● What you need to do
Type the entries out once more. Match them exactly.

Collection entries
○ ○ ○
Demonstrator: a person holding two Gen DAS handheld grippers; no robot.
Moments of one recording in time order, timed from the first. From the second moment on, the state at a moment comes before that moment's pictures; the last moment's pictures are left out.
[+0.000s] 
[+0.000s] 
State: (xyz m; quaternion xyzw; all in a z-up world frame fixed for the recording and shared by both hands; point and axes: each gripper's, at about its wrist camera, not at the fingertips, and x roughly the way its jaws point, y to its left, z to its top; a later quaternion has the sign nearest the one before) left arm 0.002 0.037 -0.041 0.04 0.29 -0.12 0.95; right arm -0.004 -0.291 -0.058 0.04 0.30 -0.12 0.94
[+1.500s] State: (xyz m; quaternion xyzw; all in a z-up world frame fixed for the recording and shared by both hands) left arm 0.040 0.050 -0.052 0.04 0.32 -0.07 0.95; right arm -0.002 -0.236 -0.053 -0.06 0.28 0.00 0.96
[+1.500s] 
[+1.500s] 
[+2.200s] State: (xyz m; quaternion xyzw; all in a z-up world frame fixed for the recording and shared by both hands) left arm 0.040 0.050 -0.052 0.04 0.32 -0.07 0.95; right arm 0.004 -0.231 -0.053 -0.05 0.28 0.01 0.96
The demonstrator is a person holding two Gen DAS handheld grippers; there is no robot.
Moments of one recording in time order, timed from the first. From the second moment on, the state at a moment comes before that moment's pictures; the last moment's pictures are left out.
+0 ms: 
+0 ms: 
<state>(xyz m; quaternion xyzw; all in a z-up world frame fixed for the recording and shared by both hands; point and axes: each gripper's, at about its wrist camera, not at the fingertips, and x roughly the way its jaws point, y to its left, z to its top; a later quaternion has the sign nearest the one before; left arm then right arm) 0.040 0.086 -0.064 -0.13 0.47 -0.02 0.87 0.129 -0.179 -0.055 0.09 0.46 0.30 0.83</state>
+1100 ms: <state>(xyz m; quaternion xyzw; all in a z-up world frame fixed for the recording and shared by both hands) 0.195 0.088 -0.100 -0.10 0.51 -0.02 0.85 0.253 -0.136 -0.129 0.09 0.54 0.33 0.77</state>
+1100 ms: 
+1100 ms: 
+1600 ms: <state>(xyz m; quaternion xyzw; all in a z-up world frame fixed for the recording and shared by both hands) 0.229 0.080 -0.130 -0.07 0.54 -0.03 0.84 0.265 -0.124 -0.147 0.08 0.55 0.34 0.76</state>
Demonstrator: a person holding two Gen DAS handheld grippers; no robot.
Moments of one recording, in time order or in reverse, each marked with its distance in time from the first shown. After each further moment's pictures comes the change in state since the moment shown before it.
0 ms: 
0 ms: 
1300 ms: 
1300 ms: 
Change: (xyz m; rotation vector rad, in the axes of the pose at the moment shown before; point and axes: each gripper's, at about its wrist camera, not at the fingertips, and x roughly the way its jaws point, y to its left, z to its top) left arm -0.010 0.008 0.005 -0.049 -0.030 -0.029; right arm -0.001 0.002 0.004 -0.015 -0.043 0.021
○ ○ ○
● Solution to the exercise
Demonstrator: a person holding two Gen DAS handheld grippers; no robot.
Moments of one recording in time order, timed from the first. From the second moment on, the state at a moment comes before that moment's pictures; the last moment's pictures are left out.
[+0.000s] 
[+0.000s] 
State: (xyz m; quaternion xyzw; all in a z-up world frame fixed for the recording and shared by both hands; point and axes: each gripper's, at about its wrist camera, not at the fingertips, and x roughly the way its jaws point, y to its left, z to its top; a later quaternion has the sign nearest the one before) left arm 0.002 0.037 -0.041 0.04 0.29 -0.12 0.95; right arm -0.004 -0.291 -0.058 0.04 0.30 -0.12 0.94
[+1.500s] State: (xyz m; quaternion xyzw; all in a z-up world frame fixed for the recording and shared by both hands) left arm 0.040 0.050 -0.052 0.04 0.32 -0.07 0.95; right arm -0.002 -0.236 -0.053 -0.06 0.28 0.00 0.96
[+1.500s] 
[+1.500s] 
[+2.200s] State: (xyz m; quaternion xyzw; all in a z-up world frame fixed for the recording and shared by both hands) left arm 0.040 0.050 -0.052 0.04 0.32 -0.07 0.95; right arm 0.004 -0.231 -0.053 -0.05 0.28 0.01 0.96
The demonstrator is a person holding two Gen DAS handheld grippers; there is no robot.
Moments of one recording in time order, timed from the first. From the second moment on, the state at a moment comes before that moment's pictures; the last moment's pictures are left out.
+0 ms: 
+0 ms: 
<state>(xyz m; quaternion xyzw; all in a z-up world frame fixed for the recording and shared by both hands; point and axes: each gripper's, at about its wrist camera, not at the fingertips, and x roughly the way its jaws point, y to its left, z to its top; a later quaternion has the sign nearest the one before; left arm then right arm) 0.040 0.086 -0.064 -0.13 0.47 -0.02 0.87 0.129 -0.179 -0.055 0.09 0.46 0.30 0.83</state>
+1100 ms: <state>(xyz m; quaternion xyzw; all in a z-up world frame fixed for the recording and shared by both hands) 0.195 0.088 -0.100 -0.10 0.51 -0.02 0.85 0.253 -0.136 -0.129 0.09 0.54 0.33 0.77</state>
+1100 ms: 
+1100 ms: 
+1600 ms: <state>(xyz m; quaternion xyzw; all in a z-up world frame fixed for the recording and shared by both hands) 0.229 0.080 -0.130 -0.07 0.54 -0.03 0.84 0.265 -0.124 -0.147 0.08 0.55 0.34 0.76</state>
Demonstrator: a person holding two Gen DAS handheld grippers; no robot.
Moments of one recording, in time order or in reverse, each marked with its distance in time from the first shown. After each further moment's pictures comes the change in state since the moment shown before it.
0 ms: 
0 ms: 
1300 ms: 
1300 ms: 
Change: (xyz m; rotation vector rad, in the axes of the pose at the moment shown before; point and axes: each gripper's, at about its wrist camera, not at the fingertips, and x roughly the way its jaws point, y to its left, z to its top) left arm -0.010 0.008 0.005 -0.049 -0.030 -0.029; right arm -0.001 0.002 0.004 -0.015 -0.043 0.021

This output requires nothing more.